> Work instruction: Restate every line below word for word, but drop each picture.

> Stored data:
--- START ---

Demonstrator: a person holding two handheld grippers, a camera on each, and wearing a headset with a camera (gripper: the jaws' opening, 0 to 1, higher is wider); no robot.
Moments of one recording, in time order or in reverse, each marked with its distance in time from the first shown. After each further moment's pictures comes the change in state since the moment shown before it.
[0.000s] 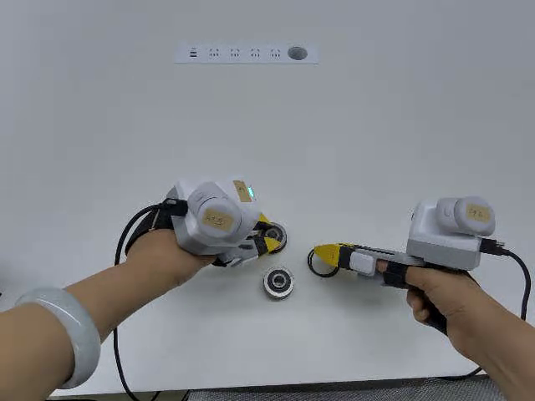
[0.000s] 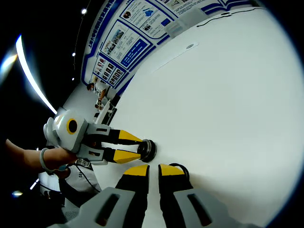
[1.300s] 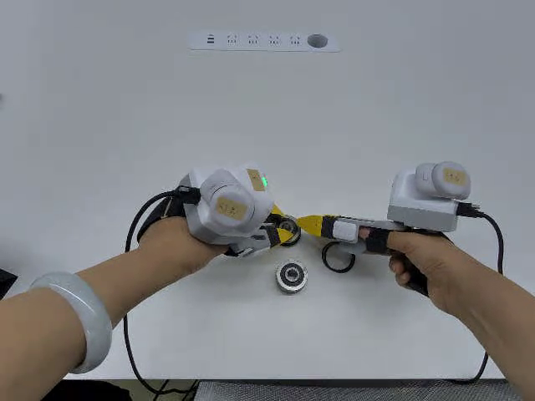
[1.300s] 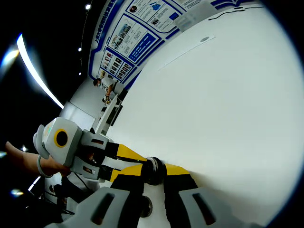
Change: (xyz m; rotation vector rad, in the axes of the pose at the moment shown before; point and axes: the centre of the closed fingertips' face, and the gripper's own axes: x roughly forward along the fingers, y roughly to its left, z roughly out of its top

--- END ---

> Result of this exercise:
Demonstrator: a person holding two handheld grippers, a camera on each, and wearing a headset with a camera (gripper: the jaws' opening, 0 to 1, higher is wider); no robot.
Moments of one recording, in time order or in reverse, each marked with its distance in time from the first shown. After each further moment's pictures comes the change in state since the moment shown before it.
[0.000s] 
[0.000s] 
[1.300s] 
[1.300s] 
Change: (xyz m; rotation vector rad, in the axes of the pose at the moment shown before; point and axes: the centre of the closed fingertips' face, and the gripper's own axes: x roughly forward along the fingers, y roughly to its left, z roughly out of its top

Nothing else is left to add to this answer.